Make an exact copy of the whole listing, but leave its pictures out.

□ □ □ □ □ □ □

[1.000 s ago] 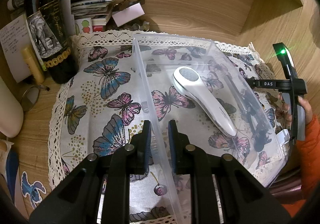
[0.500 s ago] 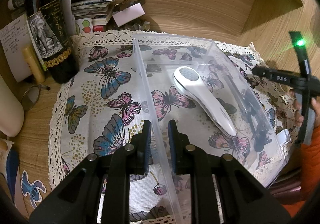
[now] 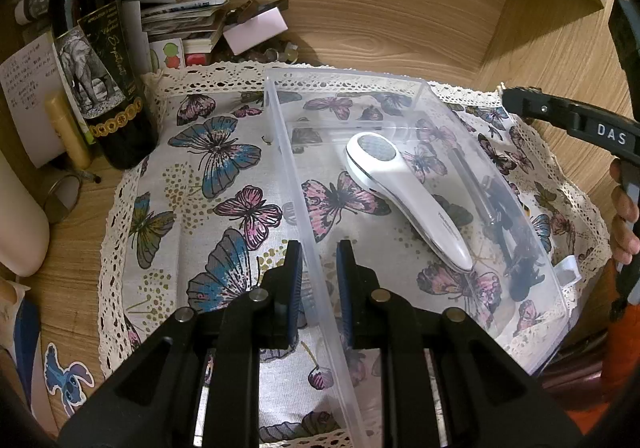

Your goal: Organize rigid objects

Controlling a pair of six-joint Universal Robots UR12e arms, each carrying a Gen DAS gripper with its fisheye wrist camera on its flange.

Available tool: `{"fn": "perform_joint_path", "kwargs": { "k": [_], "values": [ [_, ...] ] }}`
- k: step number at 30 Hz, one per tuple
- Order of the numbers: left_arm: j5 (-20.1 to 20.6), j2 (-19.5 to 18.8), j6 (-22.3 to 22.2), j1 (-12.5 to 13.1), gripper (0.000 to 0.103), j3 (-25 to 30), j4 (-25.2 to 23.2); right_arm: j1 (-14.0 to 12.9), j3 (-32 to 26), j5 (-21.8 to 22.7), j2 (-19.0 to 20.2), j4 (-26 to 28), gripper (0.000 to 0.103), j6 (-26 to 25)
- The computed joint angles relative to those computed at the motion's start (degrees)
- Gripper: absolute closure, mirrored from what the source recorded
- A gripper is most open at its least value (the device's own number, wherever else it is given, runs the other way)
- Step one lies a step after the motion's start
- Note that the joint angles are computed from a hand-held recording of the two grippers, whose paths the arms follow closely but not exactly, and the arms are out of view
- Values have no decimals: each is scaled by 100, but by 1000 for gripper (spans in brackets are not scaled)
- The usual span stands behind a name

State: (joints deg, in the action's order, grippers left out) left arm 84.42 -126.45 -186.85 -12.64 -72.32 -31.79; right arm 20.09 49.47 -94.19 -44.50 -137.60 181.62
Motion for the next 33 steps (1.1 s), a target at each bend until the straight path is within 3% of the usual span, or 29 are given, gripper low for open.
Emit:
{"fn": "perform_joint_path", "kwargs": {
  "k": [8,20,33],
  "values": [
    [-16,-3,-37,-2,86,14,-2,115,-327,379,221,215,73,-372],
    [-9,-10,-27,-11,86,21,12,216,-1047,953,616,1390,73,-737],
    [7,-17,-26,-27,86,26,29,183,-708,751,404,912,66,-541]
  ]
}}
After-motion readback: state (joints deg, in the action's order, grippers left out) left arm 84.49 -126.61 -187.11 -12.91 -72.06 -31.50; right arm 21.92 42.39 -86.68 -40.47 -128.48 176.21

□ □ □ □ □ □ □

> SOLUTION
[1.000 s ago] 
[0.500 s ago] 
[now] 

Your goal: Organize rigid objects

Controlling a pair of six-joint Universal Robots UR12e arms, each carrying a Gen DAS gripper with its fisheye wrist camera on its flange.

Available tool: `{"fn": "perform_joint_path", "kwargs": { "k": [_], "values": [ [_, ...] ] }}`
- k: step number at 30 Hz, one per tuple
- Order of the numbers: left_arm: j5 (-20.1 to 20.6), j2 (-19.5 to 18.8), j6 (-22.3 to 22.2), j1 (-12.5 to 13.1), gripper (0.000 to 0.103), j3 (-25 to 30), j4 (-25.2 to 23.2); right_arm: j1 (-14.0 to 12.9), j3 (-32 to 26), j5 (-21.8 to 22.7), j2 (-19.0 to 20.2), j4 (-26 to 28), gripper (0.000 to 0.103), j6 (-26 to 25)
- The computed joint angles relative to those computed at the motion's start (degrees)
- Gripper: absolute closure, mirrored from what the source recorded
- A gripper is most open at its least value (the device's own number, wherever else it is given, runs the other way)
- Step one lies a step after the motion's start
- Note that the joint angles are computed from a hand-held recording of the two grippers, whose paths the arms follow closely but not exactly, and the arms are out of view
- Values have no decimals: each is scaled by 100, but by 1000 for gripper (spans in brackets are not scaled)
- The usual span stands behind a name

State: (joints deg, in the action's order, grippers left out) left arm 84.42 -126.45 -186.85 -12.64 -72.32 -31.79; right arm 20.09 49.47 -94.19 -44.50 -137.60 181.62
Motion for the next 33 steps (1.1 s), a target at each bend until the straight path is within 3% of the usual span, or 29 are given, gripper low for open.
Emit:
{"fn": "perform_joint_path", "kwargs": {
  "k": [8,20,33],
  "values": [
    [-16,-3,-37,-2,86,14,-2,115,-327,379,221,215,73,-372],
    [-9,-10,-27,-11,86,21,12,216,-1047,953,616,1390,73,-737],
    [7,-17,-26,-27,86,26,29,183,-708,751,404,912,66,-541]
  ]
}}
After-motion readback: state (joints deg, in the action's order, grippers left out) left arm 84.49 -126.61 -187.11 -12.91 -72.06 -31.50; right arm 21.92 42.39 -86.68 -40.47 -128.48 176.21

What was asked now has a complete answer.